++++ Data to process

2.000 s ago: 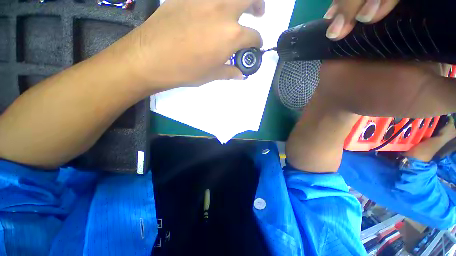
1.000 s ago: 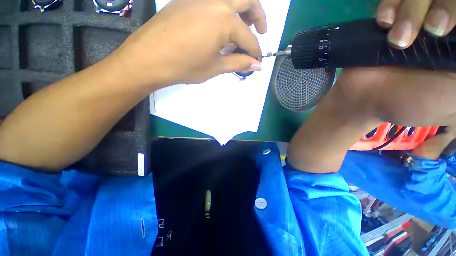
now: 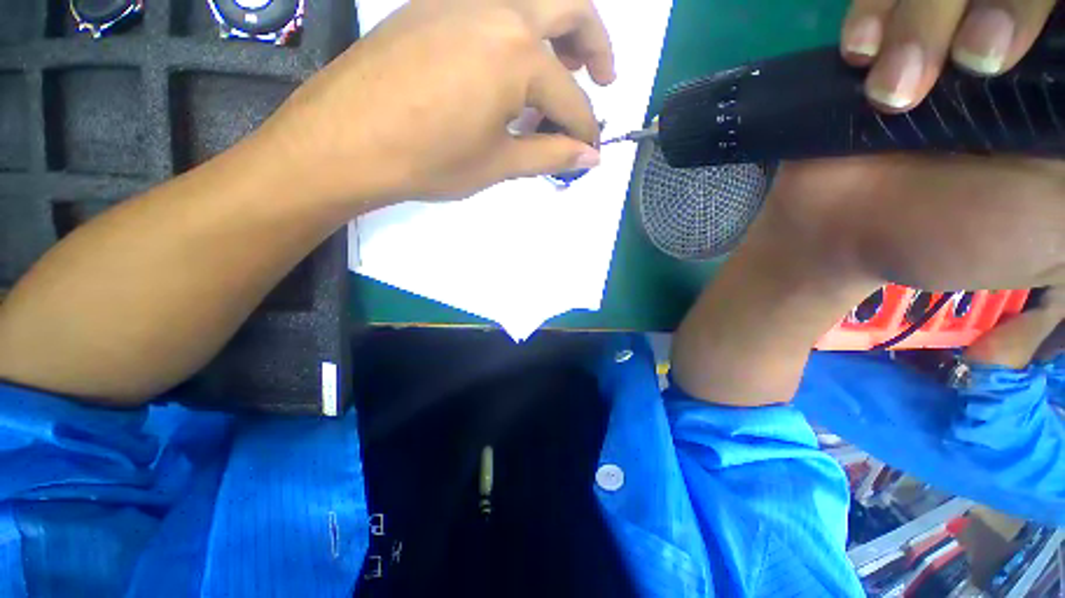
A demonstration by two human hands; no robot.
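Observation:
My left hand (image 3: 467,105) holds a smartwatch body (image 3: 569,179) over the white paper work sheet (image 3: 479,257). My fingers and thumb cover most of the watch; only its lower edge shows. My right hand (image 3: 946,53) grips the black electric screwdriver (image 3: 794,111), which lies level and points left. The thin screwdriver bit (image 3: 631,137) reaches the tips of my left thumb and finger. Whether it touches the watch is hidden. The round perforated screw dish (image 3: 701,208) lies below the screwdriver, partly covered by it and by my right wrist.
A black foam tray (image 3: 175,35) with square pockets is at the left, with watch bodies in its top pockets. A red foam tray (image 3: 841,336) is at the right. Another person's hand and blue sleeve (image 3: 923,432) are beside it. A green mat (image 3: 467,310) lies under the paper.
Two seconds ago the watch face showed between my left fingers; now my fingers cover it. The screwdriver moved right, then slightly back left in the last second.

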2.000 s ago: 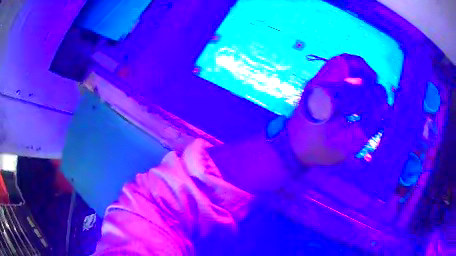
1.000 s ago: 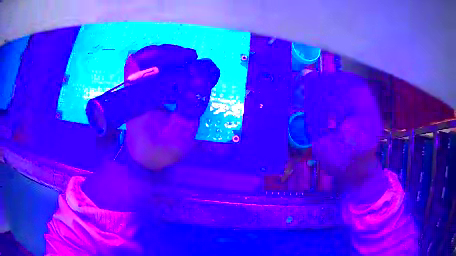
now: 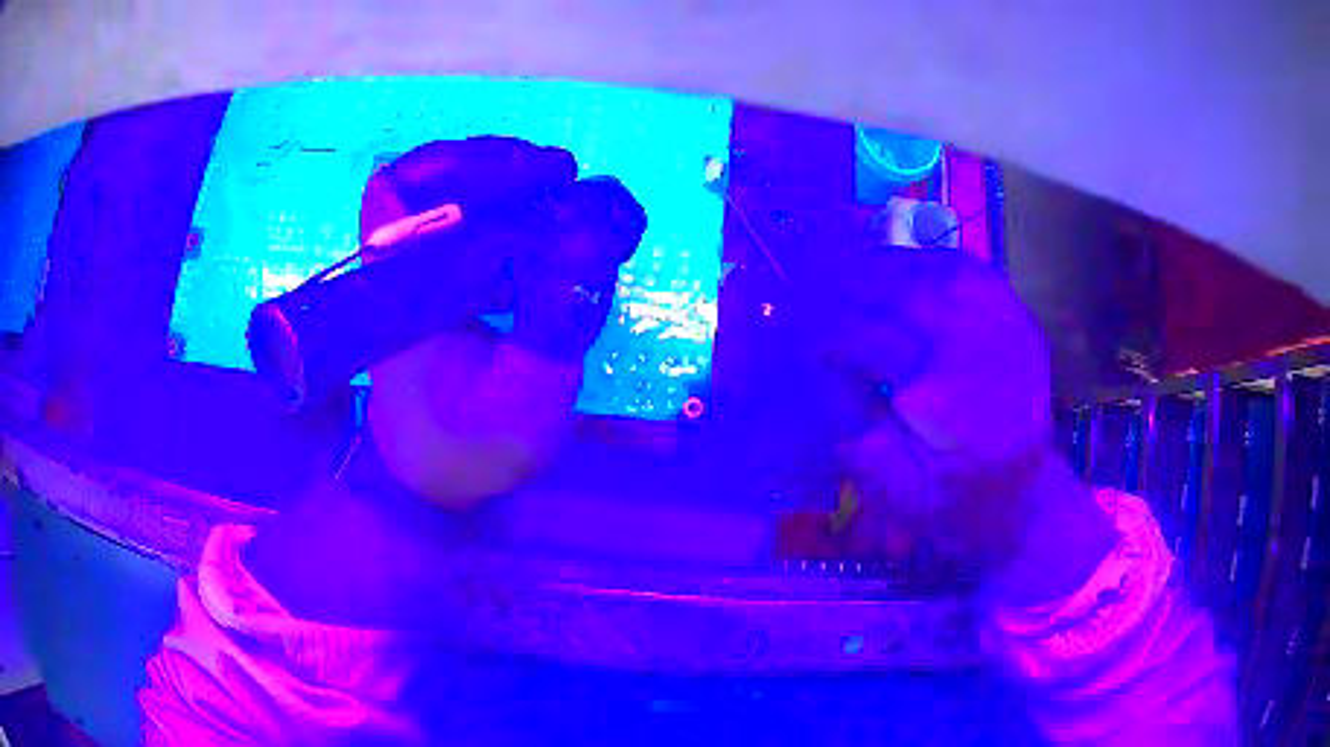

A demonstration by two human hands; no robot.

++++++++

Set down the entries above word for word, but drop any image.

__Reply__.
2.000 s ago: 
1.000 s ago: 
now: 
A demonstration by two human hands; no robot.
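Observation:
My left hand (image 3: 467,105) holds a smartwatch body (image 3: 569,179) over the white paper work sheet (image 3: 479,257). My fingers and thumb cover most of the watch; only its lower edge shows. My right hand (image 3: 946,53) grips the black electric screwdriver (image 3: 794,111), which lies level and points left. The thin screwdriver bit (image 3: 631,137) reaches the tips of my left thumb and finger. Whether it touches the watch is hidden. The round perforated screw dish (image 3: 701,208) lies below the screwdriver, partly covered by it and by my right wrist.
A black foam tray (image 3: 175,35) with square pockets is at the left, with watch bodies in its top pockets. A red foam tray (image 3: 841,336) is at the right. Another person's hand and blue sleeve (image 3: 923,432) are beside it. A green mat (image 3: 467,310) lies under the paper.
Two seconds ago the watch face showed between my left fingers; now my fingers cover it. The screwdriver moved right, then slightly back left in the last second.
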
2.000 s ago: 
1.000 s ago: 
now: 

A demonstration by two human hands; no robot.

The answer has been given, and the exercise is done.